We don’t expect our users to have to know or guess these particulars about Qserv, and we know the great variability in response times currently seen on the system is frustrating. We are working to implement resource management mechanisms in Qserv to even this out and hope to be rolling out some significant improvements in the upcoming weeks.

Your question re. monitoring is also well taken. While we do have some internal engineering interfaces that we use to keep tabs on this, these cannot practically be exposed to end users. We have discussed offering a generalized “load average” metric to users, as relative indication of how hard the cluster is currently working. That said, we still feel the best approach would be just to keep improving Qserv to the point that our users don’t have to care!

For those interested, some further details on what sorts of queries currently make Qserv work particularly hard (and tips on optimizing this query in particular for Qserv) will follow shortly on this thread. Our CST team also points out they have page ADQL Recipes — Vera C. Rubin Observatory Documentation for Data Preview 0.2 which speaks some general advice for crafting low-impact queries.

Thanks much,
–FritzM.

fritzm · July 20, 2023, 7:17pm

@mwiesner, one thing we can offer right away is that with a small adjustment, the above query can be processed with an oder of magnitude greater efficiency by Qserv. The tweak is to use ADQL CONTAINS(POINT..., POLYGON...) for the area constraint, instead of the obj.coord_ra BETWEEN ... AND obj.coord_dec BETWEEN ... construction:

SELECT 
    fs.coord_ra, fs.coord_dec, ccd.visitId, ccd.detector, fs.forcedSourceId, 
    fs.objectId, fs.ccdVisitId, fs.detect_isPrimary, fs.band,
    scisql_nanojanskyToAbMag(fs.psfFlux) as psfMag, ccd.obsStartMJD, 
    scisql_nanojanskyToAbMag(obj.r_psfFlux) as obj_rpsfMag, obj.r_extendedness
FROM
    dp02_dc2_catalogs.ForcedSource as fs
    JOIN dp02_dc2_catalogs.CcdVisit as ccd ON fs.ccdVisitId = ccd.ccdVisitId 
    JOIN dp02_dc2_catalogs.Object as obj ON fs.objectId = obj.objectId
WHERE 
    CONTAINS(POINT('ICRS', obj.coord_ra, obj.coord_dec), 
        POLYGON('ICRS', 59.58, -36.95, 59.58, -36.65, 59.96, -36.65, 59.96, -36.95))=1
    AND obj.detect_isPrimary = 1
    AND fs.band = 'r'
    AND ccd.visitId = 1185205 
    AND ccd.detector = 82

The reason this helps is that Qserv is able to recognize the CONTAINS(POINT..., POLYGON) construction, and direct the query to just the involved sections of sky. Qserv cannot currently make the same inference from the BETWEEN construction, so it gives up runs the query over the entire sky instead. This, in combination with that fact the the query contains a join on the weighty ForcedSource table, is enough to trigger the resource management pathology in Qserv mentioned in the post at the head of this thread.
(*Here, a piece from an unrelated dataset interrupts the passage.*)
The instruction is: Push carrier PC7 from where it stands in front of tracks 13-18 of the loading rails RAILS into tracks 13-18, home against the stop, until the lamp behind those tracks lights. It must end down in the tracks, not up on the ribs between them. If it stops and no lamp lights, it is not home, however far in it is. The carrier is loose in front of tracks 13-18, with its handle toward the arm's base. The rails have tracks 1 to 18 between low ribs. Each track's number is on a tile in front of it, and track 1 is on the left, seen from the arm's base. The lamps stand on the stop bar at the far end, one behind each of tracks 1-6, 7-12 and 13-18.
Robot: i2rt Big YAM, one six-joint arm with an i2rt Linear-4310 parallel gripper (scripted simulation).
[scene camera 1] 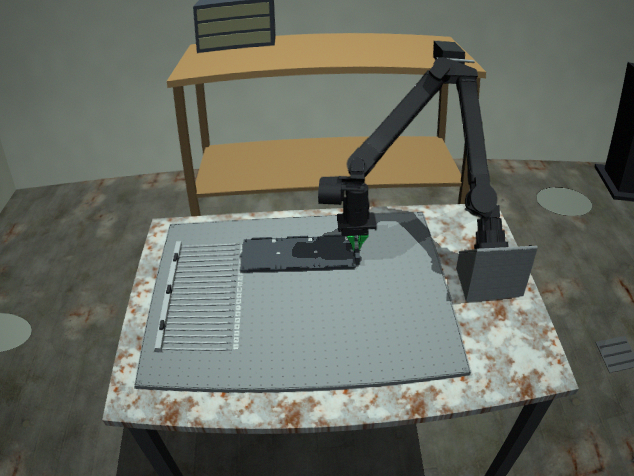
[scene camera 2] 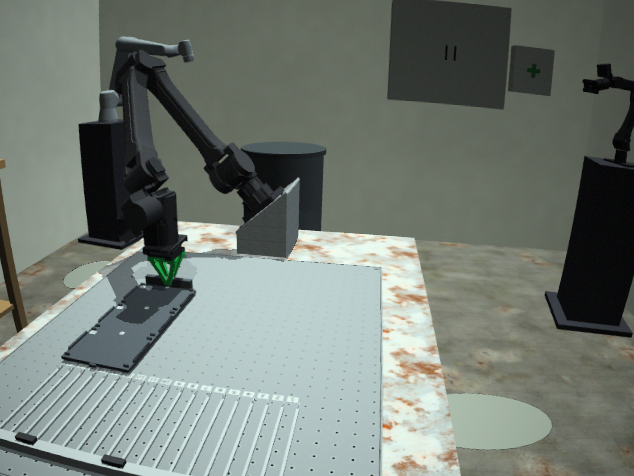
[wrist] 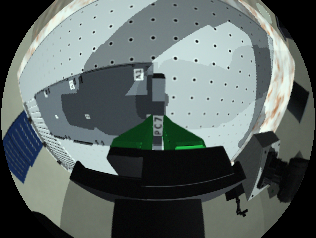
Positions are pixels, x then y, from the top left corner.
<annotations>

We recognize this is a Qserv problem and hope to improve/extend the spatial restriction recognition code soon! In the meantime, expressing query spatial restrictions with ADQL CONTAINS(POINT..., POLYGON) or CONTAINS(POINT..., CIRCLE...) may help you get your queries through the system much more quickly and with much less impact.

mwiesner · July 20, 2023, 10:13pm

Fritz, thank you so much for this detailed response! This is very helpful.